Brasile e Argentina, il derby dell’import-export. Relazioni commerciali ai ferri corti

I due maggiori Paesi che compongono il mercato comune sudamericano (Mercosur), Brasile e Argentina, sono ormai ai ferri corti nelle relazioni commerciali: dopo anni di restrizioni argentine alle importazioni brasiliane, il governo di Brasilia ha deciso di bloccare alle frontiere numerosi prodotti argentini.

I governi guidati uno dopo l’altro dai Kirchner invocano da anni la sproporzione tra l’economia brasiliana e quella argentina come giustificazione per imporre forti tassazioni o restrizioni di quantità ai prodotti brasiliani che inondano il mercato argentino. Il presidente Luiz Inacio Lula da Silva ha sempre imposto al proprio governo una certa tolleranza, nonostante le proteste degli industriali e degli esportatori brasiliani, in nome delle difficoltà economiche del vicino e «per il bene del Mercosur».

Nei giorni scorsi però il governo di Cristina Kirchner ha aggiunto altri 50 prodotti brasiliani alla già estesa lista di 357 prodotti con restrizioni (ingresso non automatico e necessità di ottenere di permessi vari), che ha fatto retrocedere le esportazioni brasiliane al secondo posto (dietro quelle cinesi) con un calo del 36% rispetto a tre anni fa. A questo punto è scattata la reazione brasiliana, che ha imposto le stesse limitazioni a 15 prodotti argentini, bloccando alle frontiere centinaia di camion carichi di prodotti argentini.
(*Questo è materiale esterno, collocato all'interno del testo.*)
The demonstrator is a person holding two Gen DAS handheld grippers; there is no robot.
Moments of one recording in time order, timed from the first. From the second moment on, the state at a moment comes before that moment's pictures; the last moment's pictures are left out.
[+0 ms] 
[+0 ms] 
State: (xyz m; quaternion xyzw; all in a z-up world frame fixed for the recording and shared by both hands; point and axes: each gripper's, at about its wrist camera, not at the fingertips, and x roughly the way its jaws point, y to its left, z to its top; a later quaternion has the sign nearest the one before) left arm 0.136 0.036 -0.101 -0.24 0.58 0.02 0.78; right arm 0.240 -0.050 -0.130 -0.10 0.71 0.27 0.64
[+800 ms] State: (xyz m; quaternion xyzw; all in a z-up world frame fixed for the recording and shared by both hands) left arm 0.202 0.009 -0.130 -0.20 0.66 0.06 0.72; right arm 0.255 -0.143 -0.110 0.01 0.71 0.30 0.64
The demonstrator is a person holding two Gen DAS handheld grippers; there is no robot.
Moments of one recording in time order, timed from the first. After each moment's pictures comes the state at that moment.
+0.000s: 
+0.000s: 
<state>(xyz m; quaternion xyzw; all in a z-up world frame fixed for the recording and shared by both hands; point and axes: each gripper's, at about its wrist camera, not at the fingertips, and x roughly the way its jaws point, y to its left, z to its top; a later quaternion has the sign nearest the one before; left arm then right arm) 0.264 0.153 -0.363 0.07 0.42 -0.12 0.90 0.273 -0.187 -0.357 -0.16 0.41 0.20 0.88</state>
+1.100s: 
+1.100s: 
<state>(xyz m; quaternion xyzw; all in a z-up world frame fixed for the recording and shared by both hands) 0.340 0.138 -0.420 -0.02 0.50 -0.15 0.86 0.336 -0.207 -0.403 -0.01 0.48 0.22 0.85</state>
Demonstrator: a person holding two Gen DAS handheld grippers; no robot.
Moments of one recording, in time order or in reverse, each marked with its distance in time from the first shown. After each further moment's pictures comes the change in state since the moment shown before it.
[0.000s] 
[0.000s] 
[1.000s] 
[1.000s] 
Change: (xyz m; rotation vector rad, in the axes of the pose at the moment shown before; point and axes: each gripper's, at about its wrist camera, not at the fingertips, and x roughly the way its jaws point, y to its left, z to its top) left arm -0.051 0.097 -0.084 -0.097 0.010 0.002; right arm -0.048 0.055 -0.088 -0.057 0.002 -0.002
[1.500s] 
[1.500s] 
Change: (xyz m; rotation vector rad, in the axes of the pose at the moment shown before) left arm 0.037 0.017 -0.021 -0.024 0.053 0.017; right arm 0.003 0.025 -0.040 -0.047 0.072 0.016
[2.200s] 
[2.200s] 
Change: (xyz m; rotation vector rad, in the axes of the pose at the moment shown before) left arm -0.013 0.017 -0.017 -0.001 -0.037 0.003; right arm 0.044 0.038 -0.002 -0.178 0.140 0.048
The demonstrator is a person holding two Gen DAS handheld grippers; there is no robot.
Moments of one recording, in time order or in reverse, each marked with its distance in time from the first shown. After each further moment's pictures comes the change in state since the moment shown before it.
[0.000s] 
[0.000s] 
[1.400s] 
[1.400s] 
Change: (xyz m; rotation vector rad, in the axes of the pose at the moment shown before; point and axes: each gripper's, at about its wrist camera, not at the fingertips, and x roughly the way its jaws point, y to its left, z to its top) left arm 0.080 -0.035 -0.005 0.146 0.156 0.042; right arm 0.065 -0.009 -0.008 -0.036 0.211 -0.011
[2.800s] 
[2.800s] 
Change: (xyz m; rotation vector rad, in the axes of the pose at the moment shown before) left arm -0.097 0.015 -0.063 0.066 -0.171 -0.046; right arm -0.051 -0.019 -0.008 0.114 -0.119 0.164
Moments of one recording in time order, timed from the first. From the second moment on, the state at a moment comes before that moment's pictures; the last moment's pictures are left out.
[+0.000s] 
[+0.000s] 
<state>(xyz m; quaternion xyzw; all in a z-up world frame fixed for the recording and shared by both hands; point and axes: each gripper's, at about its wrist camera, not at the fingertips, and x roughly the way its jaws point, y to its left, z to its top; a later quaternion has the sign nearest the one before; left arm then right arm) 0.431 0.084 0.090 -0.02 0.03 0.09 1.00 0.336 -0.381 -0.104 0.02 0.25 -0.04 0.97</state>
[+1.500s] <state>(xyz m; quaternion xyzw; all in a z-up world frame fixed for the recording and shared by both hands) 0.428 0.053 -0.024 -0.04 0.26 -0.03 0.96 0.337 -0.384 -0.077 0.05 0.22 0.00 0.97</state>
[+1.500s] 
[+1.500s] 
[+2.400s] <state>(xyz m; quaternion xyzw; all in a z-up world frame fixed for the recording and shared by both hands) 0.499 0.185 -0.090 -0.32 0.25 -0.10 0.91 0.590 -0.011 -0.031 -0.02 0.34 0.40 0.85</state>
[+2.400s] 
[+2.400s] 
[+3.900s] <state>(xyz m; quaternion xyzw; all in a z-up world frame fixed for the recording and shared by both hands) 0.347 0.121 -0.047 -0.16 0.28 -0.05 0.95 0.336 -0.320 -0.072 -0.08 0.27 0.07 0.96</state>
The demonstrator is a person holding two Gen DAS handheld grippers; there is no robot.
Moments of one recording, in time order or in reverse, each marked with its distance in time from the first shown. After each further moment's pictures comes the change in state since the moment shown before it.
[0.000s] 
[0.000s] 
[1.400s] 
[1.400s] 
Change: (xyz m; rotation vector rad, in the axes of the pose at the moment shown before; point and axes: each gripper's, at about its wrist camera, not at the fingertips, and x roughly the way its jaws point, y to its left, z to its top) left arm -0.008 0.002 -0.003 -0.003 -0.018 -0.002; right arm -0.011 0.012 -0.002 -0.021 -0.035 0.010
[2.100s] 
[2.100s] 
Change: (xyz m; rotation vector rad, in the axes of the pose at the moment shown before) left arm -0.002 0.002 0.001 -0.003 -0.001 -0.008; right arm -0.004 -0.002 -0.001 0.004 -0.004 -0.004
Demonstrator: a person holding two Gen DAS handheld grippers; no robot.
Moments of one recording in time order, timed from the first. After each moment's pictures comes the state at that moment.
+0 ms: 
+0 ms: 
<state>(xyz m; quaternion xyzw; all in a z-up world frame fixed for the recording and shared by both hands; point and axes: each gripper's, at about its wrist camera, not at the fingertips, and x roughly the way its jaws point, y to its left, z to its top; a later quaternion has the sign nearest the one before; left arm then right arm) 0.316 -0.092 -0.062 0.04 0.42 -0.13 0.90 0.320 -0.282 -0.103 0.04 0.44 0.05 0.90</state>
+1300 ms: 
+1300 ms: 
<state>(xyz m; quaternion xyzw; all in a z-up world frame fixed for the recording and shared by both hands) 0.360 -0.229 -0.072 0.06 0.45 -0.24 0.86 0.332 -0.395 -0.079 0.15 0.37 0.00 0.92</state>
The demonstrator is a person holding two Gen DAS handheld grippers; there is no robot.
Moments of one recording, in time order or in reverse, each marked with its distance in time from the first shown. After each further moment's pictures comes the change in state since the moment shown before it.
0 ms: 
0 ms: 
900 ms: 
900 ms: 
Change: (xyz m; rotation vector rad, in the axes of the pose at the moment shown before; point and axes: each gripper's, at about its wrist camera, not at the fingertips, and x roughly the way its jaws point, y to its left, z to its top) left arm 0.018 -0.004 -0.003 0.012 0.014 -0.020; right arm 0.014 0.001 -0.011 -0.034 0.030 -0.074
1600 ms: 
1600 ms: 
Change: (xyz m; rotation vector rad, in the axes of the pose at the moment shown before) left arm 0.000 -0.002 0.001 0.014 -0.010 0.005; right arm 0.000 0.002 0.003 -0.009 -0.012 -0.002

La reazione è stata immediata: il governo Kirchner ha convocato l’ambasciatore brasiliano a Buenos Aires, Mauro Vieira, e ha stigmatizzato la «ritorsione sproporzionata» di Brasilia. Miguel Jorge, ministro dell’Industria brasiliano, ha replicato: «Se fosse ritorsione proporzionale, dovremmo bloccare altri 392 prodotti argentini. È solo un inasprimento della nostra posizione, perché se vogliono aver accesso al mercato brasiliano devono riaprire il loro».

Tutto sembra portare ad una vera e propria guerra commerciale, in barba al trattato di libero scambio che è il Mercosur.